BURROUGHS: Both, absolutely. It’s as simple as the way in which anyone happens to become an alcoholic. They start drinking, that’s all. They like it, and they drink, and then they become alcoholic. I was exposed to heroin in New York – that is, I was going around with people who were using it; I took it; the effects were pleasant. I went on using it and became addicted. Remember that if it can be readily obtained, you will have any number of addicts. The idea that addiction is somehow a psychological illness is, I think, totally ridiculous. It’s as psychological as malaria. It’s a matter of exposure. People, generally speaking, will take any intoxicant or any drug that gives them a pleasant effect if it is available to them. In Iran, for instance, opium was sold in shops until quite recently, and they had three million addicts in a population of twenty million. There are also all forms of spiritual addiction. Anything that can be done chemically can be done in other ways, that is, if we have sufficient knowledge of the processes involved. Many policemen and narcotics agents are precisely addicted to power, to exercising a certain nasty kind of power over people who are helpless. The nasty sort of power: white junk, I call it – rightness; they’re right, right right – and if they lost that power, they would suffer excruciating withdrawal symptoms. The picture we get of the whole Russian bureaucracy, people who are exclusively preoccupied with power and advantage, this must be an addiction. Suppose they lose it? Well, it’s been their whole life….. reposted from an interview with Conrad Knickerbocker in the Paris Review on NYE 1965 and re-pusblished at dangerousminds.net

i am not clear how much change the new year will see. however i am sure i have changed. having been at my workplace for 4 years has afforded me some peace of mind. i have become familiar with not using for several years and my emotions don’t seem to run the risk of sabotaging me any longer. don’t get me wrong- i am still overly impulsive at times-more than i would like- but my recovery process with regard to those impulses has become like a well-rehearsed swat team. 
in moving forward this year, i hope to regain a sense of security that i misplaced a few years ago. i hope to work the steps again with a new sponsor and gain additional insight as well as let some further unneeded baggage go. i hope to pay off some debt that has been haunting for a few years and become a little less dependent on 2nd and 3rd incomes for entertainment. at this point, i am not sure i will ever write a short book, as i might have incorporated “confidentiality” to a fault in my writing that is public- or perhaps i should just be writing for myself with a privacy setting so no one can read. i know that somehow my spiritual connection to this online journaling has altered.

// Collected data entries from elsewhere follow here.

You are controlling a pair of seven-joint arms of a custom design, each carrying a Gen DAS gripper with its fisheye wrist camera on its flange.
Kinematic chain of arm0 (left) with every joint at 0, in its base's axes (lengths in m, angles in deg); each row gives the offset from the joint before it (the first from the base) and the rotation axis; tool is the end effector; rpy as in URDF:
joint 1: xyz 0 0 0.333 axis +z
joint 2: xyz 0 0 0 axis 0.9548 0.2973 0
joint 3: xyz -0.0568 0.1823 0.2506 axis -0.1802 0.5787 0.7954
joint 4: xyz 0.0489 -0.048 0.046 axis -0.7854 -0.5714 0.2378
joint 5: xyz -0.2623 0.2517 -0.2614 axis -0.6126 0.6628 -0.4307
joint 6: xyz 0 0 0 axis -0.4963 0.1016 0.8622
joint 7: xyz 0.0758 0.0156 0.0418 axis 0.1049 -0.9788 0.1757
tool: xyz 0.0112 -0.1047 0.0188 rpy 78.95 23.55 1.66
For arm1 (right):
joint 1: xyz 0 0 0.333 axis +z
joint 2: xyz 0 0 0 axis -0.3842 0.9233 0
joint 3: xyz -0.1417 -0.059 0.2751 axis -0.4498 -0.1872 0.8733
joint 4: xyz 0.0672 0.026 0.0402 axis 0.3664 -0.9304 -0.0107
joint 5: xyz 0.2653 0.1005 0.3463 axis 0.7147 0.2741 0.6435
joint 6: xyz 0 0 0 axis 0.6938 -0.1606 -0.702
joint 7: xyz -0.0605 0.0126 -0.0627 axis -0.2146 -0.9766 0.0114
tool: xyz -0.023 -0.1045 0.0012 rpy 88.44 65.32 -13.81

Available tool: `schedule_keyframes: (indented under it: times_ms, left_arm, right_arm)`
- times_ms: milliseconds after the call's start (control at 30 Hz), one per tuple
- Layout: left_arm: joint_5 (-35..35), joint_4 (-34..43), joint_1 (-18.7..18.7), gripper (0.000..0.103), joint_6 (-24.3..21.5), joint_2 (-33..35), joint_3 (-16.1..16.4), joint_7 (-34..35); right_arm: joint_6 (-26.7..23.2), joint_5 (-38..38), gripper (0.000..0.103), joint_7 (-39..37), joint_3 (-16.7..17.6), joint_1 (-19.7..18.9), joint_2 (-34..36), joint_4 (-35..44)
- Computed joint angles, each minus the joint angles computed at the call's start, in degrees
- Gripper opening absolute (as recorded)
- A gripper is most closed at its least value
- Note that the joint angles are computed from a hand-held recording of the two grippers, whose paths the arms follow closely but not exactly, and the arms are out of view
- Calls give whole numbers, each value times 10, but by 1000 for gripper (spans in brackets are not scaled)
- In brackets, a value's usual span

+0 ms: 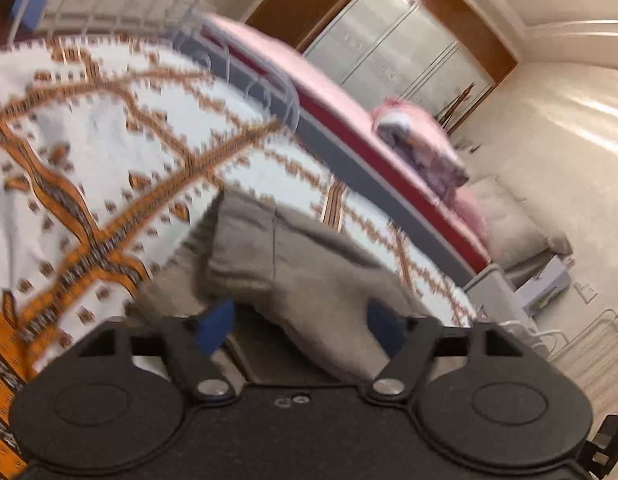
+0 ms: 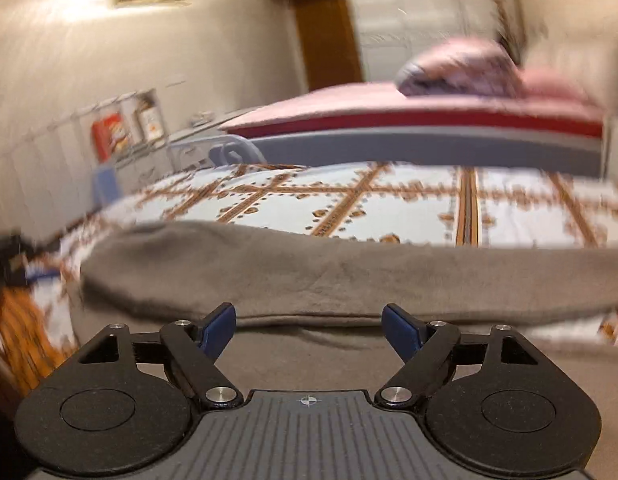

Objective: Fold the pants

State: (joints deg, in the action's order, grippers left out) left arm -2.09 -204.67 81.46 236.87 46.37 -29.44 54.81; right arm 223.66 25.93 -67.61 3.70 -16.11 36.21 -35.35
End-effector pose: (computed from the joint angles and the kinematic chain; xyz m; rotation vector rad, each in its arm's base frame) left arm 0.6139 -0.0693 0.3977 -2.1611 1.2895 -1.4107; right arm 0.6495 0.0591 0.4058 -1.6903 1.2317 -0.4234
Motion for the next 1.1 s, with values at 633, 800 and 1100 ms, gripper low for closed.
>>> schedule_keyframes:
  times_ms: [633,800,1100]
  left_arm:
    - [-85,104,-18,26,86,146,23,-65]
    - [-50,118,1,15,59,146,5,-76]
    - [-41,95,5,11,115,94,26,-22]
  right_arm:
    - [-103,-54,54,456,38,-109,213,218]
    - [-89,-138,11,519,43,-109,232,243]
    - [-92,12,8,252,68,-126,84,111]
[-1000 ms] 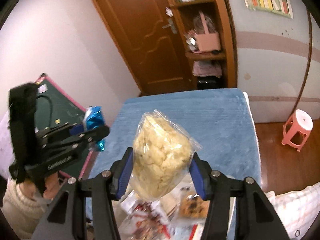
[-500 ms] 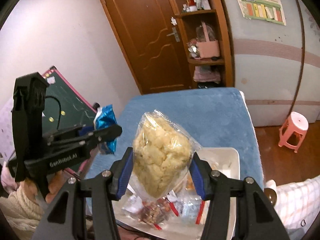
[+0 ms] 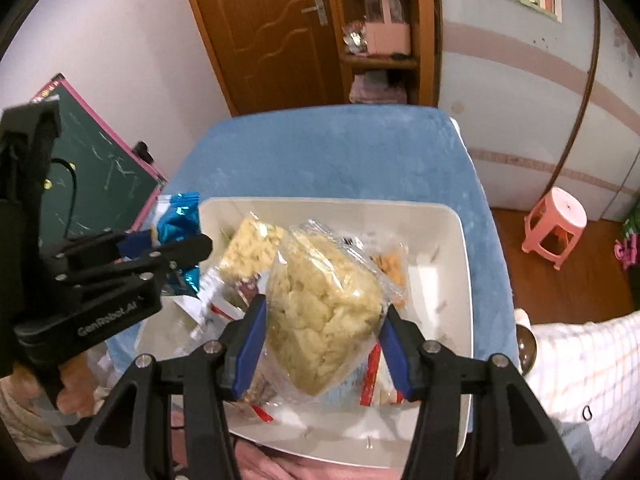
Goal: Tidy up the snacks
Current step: 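Carry both snacks over the white tray and release them inside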
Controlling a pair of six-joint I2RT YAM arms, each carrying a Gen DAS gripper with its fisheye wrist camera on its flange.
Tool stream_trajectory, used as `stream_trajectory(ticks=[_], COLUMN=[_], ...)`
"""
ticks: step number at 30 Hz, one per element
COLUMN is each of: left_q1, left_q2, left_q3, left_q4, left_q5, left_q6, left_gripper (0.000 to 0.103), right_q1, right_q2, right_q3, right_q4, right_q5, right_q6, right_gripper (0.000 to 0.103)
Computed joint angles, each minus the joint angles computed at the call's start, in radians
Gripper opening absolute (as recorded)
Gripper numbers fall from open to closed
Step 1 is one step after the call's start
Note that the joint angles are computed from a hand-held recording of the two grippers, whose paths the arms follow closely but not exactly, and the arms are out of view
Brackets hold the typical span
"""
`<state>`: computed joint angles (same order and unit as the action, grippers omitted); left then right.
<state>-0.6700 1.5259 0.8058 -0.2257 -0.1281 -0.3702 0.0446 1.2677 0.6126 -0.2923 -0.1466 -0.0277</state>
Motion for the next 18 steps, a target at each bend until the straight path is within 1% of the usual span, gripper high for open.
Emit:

 i registered for school last fall, however i never did follow up with it further and i would very much like to pursue this. i have considered painting as a form of expression. i have no idea if it is even something i can do, but i am very aware that paintings move me – and abstract and neo-expressionist works seem to grab my gut. 

i spent nye day painting the office in the suburbs where i facilitate a meth recovery group. i enlisted the help of 2 persons whom i have worked with over the years and they came through with flying colors- pun intended. i sincerely hope that the metaphor of putting a new face on life for the new year somehow takes hold on them both. 
i have made a new friend who appeared in my life almost like magic. uncertain of where we might land, i am very grateful for a new set of eyes and ears. and i am very blessed when i meet a new friend in recovery- it’s culturally competent. my intention is that a new relationship or two will continue to flourish within my world.  i am hoping to head to chicago to be with friends and perhaps see “the book of mormon”. i will be ready for a break by that time. i would like to catch up with my cousin who lives in rogers park as well.